_AIM OF THE EXERCISE_
Print the full listing exactly.
══════════════════════════════
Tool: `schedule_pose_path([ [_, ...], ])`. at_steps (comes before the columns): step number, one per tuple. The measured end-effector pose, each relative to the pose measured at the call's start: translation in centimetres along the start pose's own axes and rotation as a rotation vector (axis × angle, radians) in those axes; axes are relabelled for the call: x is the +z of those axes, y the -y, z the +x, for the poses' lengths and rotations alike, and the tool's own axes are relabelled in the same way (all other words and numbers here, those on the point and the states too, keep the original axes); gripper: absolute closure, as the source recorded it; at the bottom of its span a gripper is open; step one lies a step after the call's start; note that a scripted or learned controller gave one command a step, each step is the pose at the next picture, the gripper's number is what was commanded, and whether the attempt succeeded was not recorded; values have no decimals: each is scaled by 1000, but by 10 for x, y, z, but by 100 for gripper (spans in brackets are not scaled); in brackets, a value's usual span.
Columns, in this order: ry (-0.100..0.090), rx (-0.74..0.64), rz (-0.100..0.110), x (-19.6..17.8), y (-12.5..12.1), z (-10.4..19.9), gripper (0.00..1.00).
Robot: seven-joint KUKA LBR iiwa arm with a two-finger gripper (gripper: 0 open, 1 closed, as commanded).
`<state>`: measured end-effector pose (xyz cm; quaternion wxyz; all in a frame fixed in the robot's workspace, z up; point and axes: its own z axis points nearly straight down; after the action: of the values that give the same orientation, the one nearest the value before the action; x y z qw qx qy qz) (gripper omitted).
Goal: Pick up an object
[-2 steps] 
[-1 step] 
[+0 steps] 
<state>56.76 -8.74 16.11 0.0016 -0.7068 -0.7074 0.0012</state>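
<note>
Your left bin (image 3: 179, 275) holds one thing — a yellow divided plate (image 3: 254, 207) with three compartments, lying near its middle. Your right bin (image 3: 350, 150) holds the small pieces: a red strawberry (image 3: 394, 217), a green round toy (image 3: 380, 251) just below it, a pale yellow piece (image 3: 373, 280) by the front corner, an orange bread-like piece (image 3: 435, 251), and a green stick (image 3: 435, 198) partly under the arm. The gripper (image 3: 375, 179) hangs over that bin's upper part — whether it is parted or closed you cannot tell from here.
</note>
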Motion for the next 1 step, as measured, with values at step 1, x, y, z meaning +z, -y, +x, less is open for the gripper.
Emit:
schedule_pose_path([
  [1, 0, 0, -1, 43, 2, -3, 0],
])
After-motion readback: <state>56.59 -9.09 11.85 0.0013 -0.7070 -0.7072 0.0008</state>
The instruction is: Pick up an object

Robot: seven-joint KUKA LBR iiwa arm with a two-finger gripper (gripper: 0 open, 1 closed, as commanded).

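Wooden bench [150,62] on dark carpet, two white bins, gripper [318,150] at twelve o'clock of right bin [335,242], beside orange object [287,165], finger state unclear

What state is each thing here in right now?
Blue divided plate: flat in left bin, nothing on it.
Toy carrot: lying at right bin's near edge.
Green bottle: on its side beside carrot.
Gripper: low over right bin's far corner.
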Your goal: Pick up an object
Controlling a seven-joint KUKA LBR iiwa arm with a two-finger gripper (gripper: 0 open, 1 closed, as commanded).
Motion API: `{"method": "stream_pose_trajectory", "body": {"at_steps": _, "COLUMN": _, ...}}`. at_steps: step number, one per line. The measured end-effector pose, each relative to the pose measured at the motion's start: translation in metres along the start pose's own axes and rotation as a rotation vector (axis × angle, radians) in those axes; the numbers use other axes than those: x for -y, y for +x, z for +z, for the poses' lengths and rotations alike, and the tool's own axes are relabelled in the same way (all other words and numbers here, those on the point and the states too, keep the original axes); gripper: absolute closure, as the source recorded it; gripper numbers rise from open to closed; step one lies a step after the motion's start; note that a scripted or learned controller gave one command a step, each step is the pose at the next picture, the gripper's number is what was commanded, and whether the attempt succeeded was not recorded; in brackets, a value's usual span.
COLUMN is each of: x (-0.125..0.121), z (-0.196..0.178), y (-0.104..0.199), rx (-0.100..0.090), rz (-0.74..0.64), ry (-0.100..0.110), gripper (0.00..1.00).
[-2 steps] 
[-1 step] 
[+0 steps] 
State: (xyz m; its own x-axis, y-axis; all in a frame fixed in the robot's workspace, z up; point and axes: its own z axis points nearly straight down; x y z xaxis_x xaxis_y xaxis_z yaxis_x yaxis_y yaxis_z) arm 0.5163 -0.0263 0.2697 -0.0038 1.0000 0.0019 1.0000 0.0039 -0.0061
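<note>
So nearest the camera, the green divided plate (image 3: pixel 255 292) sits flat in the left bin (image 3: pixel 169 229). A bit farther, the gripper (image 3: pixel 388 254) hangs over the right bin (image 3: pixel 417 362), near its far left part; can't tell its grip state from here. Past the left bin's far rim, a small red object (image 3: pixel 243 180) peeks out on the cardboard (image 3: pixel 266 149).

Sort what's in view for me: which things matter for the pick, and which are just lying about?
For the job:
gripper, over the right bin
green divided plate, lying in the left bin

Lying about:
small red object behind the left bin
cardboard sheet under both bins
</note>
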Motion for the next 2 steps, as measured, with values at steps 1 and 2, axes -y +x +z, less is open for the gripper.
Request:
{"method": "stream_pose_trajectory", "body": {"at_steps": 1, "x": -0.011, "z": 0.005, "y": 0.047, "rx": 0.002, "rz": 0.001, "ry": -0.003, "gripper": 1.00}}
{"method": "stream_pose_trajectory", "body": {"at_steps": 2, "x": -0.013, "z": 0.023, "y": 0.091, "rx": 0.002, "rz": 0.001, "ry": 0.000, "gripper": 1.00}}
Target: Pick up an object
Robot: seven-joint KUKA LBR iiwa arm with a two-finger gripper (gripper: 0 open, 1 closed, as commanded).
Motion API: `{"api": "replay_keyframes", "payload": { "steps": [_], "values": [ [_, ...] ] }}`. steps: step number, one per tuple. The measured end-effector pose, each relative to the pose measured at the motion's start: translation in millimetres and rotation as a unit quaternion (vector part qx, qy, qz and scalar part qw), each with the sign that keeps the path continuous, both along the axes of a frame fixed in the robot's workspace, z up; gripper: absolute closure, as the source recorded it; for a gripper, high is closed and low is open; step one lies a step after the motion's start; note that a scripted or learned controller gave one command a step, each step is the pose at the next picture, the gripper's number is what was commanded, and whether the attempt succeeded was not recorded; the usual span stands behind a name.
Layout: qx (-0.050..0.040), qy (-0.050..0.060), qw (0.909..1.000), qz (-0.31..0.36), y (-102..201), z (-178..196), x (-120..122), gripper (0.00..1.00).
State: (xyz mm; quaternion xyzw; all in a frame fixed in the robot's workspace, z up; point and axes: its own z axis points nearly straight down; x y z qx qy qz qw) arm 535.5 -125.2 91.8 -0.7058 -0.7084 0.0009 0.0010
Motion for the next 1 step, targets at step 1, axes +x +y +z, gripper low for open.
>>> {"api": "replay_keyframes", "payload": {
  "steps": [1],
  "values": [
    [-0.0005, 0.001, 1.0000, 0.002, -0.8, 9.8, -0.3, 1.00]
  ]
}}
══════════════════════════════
_RESPONSE TO THIS EXERCISE_
Tool: `schedule_pose_path([ [_, ...], ])`. at_steps (comes before the columns): step number, one per tuple. The measured end-effector pose, each relative to the pose measured at the call's start: translation in centimetres along the start pose's own axes and rotation as a rotation vector (axis × angle, radians) in those axes; axes are relabelled for the call: x is the +z of those axes, y the -y, z the +x, for the poses' lengths and rotations alike, and the tool's own axes are relabelled in the same way (all other words and numbers here, those on the point and the states too, keep the original axes); gripper: absolute closure, as the source recorded it; at the bottom of its span a gripper is open; step one lies a step after the call's start; note that a scripted or learned controller gave one command a step, each step is the pose at the next picture, the gripper's number is what was commanded, and whether the attempt succeeded was not recorded; values have no decimals: each is scaled by 1000, but by 10 for x, y, z, but by 100 for gripper (spans in brackets are not scaled); in brackets, a value's usual span.
Columns, in this order: ry (-0.100..0.090), rx (-0.74..0.64), rz (-0.100..0.110), x (-19.6..17.8), y (-12.5..12.1), z (-10.4..19.9), gripper (0.00..1.00).
Robot: seven-joint KUKA LBR iiwa arm with a two-finger gripper (gripper: 0 open, 1 closed, as commanded).
`<state>`: measured end-effector pose (xyz cm; quaternion wxyz; all in a frame fixed in the robot's workspace, z up; point and axes: its own z axis points nearly straight down; after the action: of the values that give the same orientation, the one nearest the value before the action; x y z qw qx qy qz) (gripper omitted).
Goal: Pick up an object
[-2 steps] 
[-1 step] 
[+0 steps] 
<state>56.76 -8.74 16.11 0.0016 -0.7068 -0.7074 0.0012</state>
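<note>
Your left bin (image 3: 179, 275) holds one thing — a yellow divided plate (image 3: 254, 207) with three compartments, lying near its middle. Your right bin (image 3: 350, 150) holds the small pieces: a red strawberry (image 3: 394, 217), a green round toy (image 3: 380, 251) just below it, a pale yellow piece (image 3: 373, 280) by the front corner, an orange bread-like piece (image 3: 435, 251), and a green stick (image 3: 435, 198) partly under the arm. The gripper (image 3: 375, 179) hangs over that bin's upper part — whether it is parted or closed you cannot tell from here.
</note>
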Motion for the next 1 step, as measured, with values at step 1, x, y, z meaning +z, -y, +x, less is open for the gripper.
Emit:
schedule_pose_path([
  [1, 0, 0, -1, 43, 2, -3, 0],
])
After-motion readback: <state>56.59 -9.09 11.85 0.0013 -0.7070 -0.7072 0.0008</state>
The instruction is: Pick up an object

Robot: seven-joint KUKA LBR iiwa arm with a two-finger gripper (gripper: 0 open, 1 closed, as commanded).

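Wooden bench [150,62] on dark carpet, two white bins, gripper [318,150] at twelve o'clock of right bin [335,242], beside orange object [287,165], finger state unclear

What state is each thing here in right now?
Blue divided plate: flat in left bin, nothing on it.
Toy carrot: lying at right bin's near edge.
Green bottle: on its side beside carrot.
Gripper: low over right bin's far corner.
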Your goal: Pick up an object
Controlling a seven-joint KUKA LBR iiwa arm with a two-finger gripper (gripper: 0 open, 1 closed, as commanded).
Motion API: `{"method": "stream_pose_trajectory", "body": {"at_steps": _, "COLUMN": _, ...}}`. at_steps: step number, one per line. The measured end-effector pose, each relative to the pose measured at the motion's start: translation in metres along the start pose's own axes and rotation as a rotation vector (axis × angle, radians) in those axes; the numbers use other axes than those: x for -y, y for +x, z for +z, for the poses' lengths and rotations alike, and the tool's own axes are relabelled in the same way (all other words and numbers here, those on the point and the states too, keep the original axes); gripper: absolute closure, as the source recorded it; gripper numbers rise from open to closed; step one lies a step after the motion's start; note that a scripted or learned controller gave one command a step, each step is the pose at the next picture, the gripper's number is what was commanded, and whether the attempt succeeded was not recorded; in brackets, a value's usual span.
COLUMN is each of: x (-0.125..0.121), z (-0.196..0.178), y (-0.104..0.199), rx (-0.100..0.090), rz (-0.74..0.64), ry (-0.100..0.110), gripper (0.00..1.00).
[-2 steps] 
[-1 step] 
[+0 steps] 
State: (xyz m; its own x-axis, y-axis; all in a frame fixed in the robot's workspace, z up; point and axes: its own z axis points nearly straight down; x y z xaxis_x xaxis_y xaxis_z yaxis_x yaxis_y yaxis_z) arm 0.5163 -0.0263 0.2697 -0.0038 1.0000 0.0019 1.0000 0.0039 -0.0061
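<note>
So nearest the camera, the green divided plate (image 3: pixel 255 292) sits flat in the left bin (image 3: pixel 169 229). A bit farther, the gripper (image 3: pixel 388 254) hangs over the right bin (image 3: pixel 417 362), near its far left part; can't tell its grip state from here. Past the left bin's far rim, a small red object (image 3: pixel 243 180) peeks out on the cardboard (image 3: pixel 266 149).

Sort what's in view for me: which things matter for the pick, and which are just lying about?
For the job:
gripper, over the right bin
green divided plate, lying in the left bin

Lying about:
small red object behind the left bin
cardboard sheet under both bins
</note>
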Motion for the next 2 steps, as measured, with values at steps 1 and 2, axes -y +x +z, less is open for the gripper.
Request:
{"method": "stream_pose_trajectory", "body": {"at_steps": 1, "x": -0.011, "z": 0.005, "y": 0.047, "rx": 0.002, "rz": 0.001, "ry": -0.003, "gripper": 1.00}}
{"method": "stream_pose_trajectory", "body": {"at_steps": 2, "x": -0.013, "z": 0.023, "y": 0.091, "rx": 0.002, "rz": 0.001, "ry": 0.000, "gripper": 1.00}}
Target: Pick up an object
Robot: seven-joint KUKA LBR iiwa arm with a two-finger gripper (gripper: 0 open, 1 closed, as commanded).
Motion API: `{"api": "replay_keyframes", "payload": { "steps": [_], "values": [ [_, ...] ] }}`. steps: step number, one per tuple. The measured end-effector pose, each relative to the pose measured at the motion's start: translation in millimetres and rotation as a unit quaternion (vector part qx, qy, qz and scalar part qw), each with the sign that keeps the path continuous, both along the axes of a frame fixed in the robot's workspace, z up; gripper: absolute closure, as the source recorded it; for a gripper, high is closed and low is open; step one lies a step after the motion's start; note that a scripted or learned controller gave one command a step, each step is the pose at the next picture, the gripper's number is what was commanded, and whether the attempt succeeded was not recorded; the usual span stands behind a name.
Layout: qx (-0.050..0.040), qy (-0.050..0.060), qw (0.909..1.000), qz (-0.31..0.36), y (-102..201), z (-178..196), x (-120..122), gripper (0.00..1.00).
State: (xyz mm; quaternion xyzw; all in a frame fixed in the robot's workspace, z up; point and axes: its own z axis points nearly straight down; x y z qx qy qz qw) arm 535.5 -125.2 91.8 -0.7058 -0.7084 0.0009 0.0010
Motion for the next 1 step, targets at step 1, axes +x +y +z, gripper low for open.
>>> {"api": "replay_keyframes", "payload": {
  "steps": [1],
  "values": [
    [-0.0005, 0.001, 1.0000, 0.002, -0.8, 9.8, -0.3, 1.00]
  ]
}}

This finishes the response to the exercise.